*EXTRACTED ENTRIES:*
'''
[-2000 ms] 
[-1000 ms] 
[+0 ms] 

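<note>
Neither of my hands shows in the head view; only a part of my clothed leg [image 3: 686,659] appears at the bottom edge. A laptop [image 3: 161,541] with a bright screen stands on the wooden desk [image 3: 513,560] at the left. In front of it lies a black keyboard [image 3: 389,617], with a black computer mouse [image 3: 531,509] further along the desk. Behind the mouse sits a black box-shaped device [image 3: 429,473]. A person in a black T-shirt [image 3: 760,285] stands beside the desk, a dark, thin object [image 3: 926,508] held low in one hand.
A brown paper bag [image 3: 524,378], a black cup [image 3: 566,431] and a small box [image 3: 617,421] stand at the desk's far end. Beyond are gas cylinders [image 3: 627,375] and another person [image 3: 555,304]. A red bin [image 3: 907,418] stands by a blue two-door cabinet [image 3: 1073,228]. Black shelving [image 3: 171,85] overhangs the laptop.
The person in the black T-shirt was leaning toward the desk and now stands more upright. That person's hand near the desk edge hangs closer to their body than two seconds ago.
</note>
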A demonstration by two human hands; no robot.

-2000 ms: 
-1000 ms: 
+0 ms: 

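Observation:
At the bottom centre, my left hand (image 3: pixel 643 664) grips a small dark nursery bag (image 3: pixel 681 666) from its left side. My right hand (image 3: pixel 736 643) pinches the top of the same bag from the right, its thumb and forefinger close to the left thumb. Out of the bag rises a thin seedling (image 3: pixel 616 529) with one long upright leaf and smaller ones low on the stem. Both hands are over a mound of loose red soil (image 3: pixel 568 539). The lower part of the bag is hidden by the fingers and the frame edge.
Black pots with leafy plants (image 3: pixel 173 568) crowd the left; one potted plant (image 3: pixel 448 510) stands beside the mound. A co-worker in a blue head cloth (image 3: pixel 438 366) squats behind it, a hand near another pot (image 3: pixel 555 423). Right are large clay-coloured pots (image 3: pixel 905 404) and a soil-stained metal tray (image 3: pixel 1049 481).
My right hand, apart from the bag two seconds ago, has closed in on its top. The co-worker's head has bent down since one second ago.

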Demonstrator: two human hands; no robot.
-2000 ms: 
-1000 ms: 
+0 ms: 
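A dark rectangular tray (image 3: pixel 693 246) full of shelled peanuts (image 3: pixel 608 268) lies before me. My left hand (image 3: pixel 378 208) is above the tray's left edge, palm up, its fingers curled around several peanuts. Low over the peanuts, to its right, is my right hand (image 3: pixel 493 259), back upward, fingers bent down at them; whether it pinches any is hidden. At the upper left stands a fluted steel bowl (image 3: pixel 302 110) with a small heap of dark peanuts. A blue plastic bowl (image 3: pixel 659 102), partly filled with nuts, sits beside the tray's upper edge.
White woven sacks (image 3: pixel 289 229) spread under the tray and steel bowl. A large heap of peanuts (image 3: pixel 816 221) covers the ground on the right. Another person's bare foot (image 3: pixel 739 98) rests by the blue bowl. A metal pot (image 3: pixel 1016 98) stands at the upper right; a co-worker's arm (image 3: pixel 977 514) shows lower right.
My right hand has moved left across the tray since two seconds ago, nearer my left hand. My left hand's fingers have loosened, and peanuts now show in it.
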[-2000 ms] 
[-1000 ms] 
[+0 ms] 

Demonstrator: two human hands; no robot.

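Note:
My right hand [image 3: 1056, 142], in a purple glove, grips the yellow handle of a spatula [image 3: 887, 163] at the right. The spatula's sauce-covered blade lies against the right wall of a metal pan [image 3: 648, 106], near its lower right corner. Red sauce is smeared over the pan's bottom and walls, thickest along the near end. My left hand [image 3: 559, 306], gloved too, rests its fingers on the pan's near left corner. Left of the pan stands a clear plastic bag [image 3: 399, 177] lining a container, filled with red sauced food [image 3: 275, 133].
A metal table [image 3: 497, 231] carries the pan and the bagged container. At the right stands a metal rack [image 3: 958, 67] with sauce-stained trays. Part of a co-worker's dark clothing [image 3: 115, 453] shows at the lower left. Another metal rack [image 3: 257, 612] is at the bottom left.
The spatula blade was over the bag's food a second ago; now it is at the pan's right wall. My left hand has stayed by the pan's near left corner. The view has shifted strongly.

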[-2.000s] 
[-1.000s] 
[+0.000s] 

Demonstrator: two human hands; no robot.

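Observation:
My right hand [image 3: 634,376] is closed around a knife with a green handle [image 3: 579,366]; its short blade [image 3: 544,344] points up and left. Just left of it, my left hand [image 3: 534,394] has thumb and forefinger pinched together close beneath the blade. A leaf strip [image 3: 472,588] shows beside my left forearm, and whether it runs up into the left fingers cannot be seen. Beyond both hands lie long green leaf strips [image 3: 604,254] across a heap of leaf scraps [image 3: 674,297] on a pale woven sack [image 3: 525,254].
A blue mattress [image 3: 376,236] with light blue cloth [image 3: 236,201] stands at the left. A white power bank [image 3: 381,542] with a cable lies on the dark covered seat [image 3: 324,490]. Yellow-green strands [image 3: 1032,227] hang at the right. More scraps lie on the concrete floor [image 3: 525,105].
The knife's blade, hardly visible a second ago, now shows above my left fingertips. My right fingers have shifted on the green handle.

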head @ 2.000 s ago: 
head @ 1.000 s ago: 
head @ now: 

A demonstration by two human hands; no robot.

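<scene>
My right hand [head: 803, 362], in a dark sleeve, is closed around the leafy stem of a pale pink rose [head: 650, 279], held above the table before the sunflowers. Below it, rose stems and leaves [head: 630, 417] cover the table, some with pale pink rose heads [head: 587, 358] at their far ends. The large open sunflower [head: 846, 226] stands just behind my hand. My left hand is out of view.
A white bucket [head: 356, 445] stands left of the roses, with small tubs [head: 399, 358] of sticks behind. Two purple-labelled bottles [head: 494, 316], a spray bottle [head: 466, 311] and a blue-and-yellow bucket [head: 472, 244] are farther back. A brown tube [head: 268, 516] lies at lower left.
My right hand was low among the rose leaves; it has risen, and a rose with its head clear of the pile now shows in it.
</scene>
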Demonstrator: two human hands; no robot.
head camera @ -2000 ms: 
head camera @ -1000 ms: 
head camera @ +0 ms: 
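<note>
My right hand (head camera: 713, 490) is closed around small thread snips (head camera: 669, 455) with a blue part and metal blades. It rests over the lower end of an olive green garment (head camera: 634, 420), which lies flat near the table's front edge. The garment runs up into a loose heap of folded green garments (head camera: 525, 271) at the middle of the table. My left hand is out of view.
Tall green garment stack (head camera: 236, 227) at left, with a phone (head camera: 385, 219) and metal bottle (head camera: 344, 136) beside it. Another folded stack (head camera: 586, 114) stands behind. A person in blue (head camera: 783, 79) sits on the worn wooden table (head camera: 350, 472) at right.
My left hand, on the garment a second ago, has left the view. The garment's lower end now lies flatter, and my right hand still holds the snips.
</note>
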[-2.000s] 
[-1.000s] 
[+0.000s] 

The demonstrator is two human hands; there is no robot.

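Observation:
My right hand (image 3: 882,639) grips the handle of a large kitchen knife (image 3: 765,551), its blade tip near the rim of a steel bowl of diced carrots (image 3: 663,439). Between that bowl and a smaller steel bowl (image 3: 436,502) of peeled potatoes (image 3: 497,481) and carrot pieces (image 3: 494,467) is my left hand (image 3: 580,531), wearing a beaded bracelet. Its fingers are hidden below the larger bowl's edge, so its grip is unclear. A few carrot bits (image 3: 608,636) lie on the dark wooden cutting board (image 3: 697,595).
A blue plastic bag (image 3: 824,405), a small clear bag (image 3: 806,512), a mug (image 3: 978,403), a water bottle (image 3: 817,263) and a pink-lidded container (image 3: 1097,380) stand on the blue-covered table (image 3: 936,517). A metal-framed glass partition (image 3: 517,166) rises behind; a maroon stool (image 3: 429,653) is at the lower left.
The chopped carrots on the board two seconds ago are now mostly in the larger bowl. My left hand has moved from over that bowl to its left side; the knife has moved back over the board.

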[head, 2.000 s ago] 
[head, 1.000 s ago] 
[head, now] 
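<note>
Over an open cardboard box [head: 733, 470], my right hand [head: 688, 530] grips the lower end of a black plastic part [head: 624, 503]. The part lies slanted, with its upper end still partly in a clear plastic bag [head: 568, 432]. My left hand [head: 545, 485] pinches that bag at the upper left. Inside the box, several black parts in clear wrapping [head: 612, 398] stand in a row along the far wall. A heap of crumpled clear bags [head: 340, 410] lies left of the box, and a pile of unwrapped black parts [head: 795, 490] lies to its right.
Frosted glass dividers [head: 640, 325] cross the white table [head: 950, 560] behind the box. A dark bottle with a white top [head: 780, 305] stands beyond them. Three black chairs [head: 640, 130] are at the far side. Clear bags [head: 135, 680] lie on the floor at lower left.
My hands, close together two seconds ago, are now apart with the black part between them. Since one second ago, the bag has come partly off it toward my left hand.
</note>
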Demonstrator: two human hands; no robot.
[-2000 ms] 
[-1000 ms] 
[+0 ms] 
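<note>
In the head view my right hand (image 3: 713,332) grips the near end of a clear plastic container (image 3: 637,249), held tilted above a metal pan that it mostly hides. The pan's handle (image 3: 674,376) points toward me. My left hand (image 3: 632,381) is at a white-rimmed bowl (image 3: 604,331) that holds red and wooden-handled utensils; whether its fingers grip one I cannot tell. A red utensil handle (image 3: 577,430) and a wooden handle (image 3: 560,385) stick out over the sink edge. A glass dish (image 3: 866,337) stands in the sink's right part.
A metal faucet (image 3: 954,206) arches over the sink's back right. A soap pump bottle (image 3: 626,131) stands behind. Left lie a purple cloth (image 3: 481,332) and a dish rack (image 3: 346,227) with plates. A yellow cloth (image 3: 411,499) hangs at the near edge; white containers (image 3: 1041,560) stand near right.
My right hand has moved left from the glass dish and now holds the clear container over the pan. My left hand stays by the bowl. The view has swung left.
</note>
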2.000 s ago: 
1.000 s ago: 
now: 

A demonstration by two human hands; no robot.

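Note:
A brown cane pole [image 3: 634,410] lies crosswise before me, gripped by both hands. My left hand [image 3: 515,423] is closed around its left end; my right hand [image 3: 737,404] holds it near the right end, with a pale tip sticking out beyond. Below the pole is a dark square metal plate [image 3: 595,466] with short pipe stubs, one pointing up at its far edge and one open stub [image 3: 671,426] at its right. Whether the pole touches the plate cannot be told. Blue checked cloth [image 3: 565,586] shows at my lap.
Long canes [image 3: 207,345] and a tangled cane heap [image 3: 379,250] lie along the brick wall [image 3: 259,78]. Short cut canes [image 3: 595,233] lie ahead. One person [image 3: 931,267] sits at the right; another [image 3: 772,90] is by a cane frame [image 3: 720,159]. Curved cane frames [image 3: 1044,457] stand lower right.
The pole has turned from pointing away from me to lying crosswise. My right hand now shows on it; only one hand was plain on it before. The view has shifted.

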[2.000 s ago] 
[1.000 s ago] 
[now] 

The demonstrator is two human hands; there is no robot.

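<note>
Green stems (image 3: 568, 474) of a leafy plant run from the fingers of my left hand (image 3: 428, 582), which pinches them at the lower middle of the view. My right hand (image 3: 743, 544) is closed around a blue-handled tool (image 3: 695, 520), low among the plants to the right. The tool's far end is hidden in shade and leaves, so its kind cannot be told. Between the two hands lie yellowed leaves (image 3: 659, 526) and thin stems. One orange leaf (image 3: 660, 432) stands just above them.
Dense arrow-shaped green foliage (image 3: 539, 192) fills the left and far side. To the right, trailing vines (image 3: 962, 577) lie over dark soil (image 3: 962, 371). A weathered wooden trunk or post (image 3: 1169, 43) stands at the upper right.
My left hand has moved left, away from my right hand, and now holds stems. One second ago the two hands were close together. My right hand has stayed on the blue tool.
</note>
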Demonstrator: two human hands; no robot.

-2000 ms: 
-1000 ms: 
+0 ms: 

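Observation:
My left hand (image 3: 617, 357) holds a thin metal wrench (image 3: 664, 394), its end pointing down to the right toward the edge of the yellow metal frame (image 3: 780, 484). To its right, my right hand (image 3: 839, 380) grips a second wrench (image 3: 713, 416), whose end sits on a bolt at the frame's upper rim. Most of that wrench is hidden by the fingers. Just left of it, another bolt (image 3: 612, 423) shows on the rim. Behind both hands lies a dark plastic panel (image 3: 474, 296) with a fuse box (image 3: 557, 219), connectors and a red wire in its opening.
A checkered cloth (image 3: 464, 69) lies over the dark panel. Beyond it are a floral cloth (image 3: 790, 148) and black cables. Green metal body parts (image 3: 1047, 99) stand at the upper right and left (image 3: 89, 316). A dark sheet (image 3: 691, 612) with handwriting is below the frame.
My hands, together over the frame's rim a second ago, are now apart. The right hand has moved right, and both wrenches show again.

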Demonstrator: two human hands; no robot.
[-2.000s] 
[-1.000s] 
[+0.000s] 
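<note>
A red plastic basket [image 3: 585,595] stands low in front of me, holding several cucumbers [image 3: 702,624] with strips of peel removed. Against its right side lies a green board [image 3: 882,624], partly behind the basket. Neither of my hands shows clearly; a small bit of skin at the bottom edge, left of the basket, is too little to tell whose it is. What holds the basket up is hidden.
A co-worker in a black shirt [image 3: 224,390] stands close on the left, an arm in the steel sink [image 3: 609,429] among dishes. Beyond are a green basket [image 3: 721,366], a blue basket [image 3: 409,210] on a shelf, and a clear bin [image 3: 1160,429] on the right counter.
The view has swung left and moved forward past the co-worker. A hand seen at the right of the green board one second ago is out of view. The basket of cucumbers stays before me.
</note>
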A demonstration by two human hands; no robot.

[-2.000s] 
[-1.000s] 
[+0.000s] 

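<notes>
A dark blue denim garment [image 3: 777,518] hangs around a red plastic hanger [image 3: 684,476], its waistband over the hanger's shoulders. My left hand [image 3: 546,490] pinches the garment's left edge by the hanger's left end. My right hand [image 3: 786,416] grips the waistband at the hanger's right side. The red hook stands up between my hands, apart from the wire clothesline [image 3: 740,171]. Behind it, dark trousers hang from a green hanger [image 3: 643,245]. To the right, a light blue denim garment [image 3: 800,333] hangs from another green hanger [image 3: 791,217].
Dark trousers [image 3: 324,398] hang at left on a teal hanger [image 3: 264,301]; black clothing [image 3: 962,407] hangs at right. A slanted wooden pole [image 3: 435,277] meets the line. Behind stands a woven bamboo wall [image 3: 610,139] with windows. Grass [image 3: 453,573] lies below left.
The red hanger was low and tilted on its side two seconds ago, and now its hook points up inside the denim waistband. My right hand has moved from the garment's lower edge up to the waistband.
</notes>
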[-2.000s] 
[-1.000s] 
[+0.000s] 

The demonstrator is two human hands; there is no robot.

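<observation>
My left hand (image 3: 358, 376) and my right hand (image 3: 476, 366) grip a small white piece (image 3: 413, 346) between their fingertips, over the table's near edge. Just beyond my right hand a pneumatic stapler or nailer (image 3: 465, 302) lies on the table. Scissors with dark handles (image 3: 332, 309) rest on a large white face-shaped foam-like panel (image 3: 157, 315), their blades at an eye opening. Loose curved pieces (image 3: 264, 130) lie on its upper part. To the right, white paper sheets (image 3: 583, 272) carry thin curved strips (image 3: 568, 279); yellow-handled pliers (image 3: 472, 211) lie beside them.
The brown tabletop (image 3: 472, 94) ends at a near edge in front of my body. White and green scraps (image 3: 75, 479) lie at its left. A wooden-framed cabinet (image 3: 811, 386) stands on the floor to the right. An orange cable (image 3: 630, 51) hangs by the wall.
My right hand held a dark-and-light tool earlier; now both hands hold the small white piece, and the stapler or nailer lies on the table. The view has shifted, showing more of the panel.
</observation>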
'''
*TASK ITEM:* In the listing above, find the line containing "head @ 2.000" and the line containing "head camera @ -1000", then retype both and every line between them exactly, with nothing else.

*OUTPUT BELOW:*
head @ 2.000 s ago: 
head @ 1.000 s ago: 
head @ now: 

A demonstration by two human hands; no robot.

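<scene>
My right hand [head: 803, 362], in a dark sleeve, is closed around the leafy stem of a pale pink rose [head: 650, 279], held above the table before the sunflowers. Below it, rose stems and leaves [head: 630, 417] cover the table, some with pale pink rose heads [head: 587, 358] at their far ends. The large open sunflower [head: 846, 226] stands just behind my hand. My left hand is out of view.
A white bucket [head: 356, 445] stands left of the roses, with small tubs [head: 399, 358] of sticks behind. Two purple-labelled bottles [head: 494, 316], a spray bottle [head: 466, 311] and a blue-and-yellow bucket [head: 472, 244] are farther back. A brown tube [head: 268, 516] lies at lower left.
My right hand was low among the rose leaves; it has risen, and a rose with its head clear of the pile now shows in it.
</scene>
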Demonstrator: two human hands; no robot.
head camera @ -2000 ms: 
head camera @ -1000 ms: 

The exercise has been answered, and the work is done.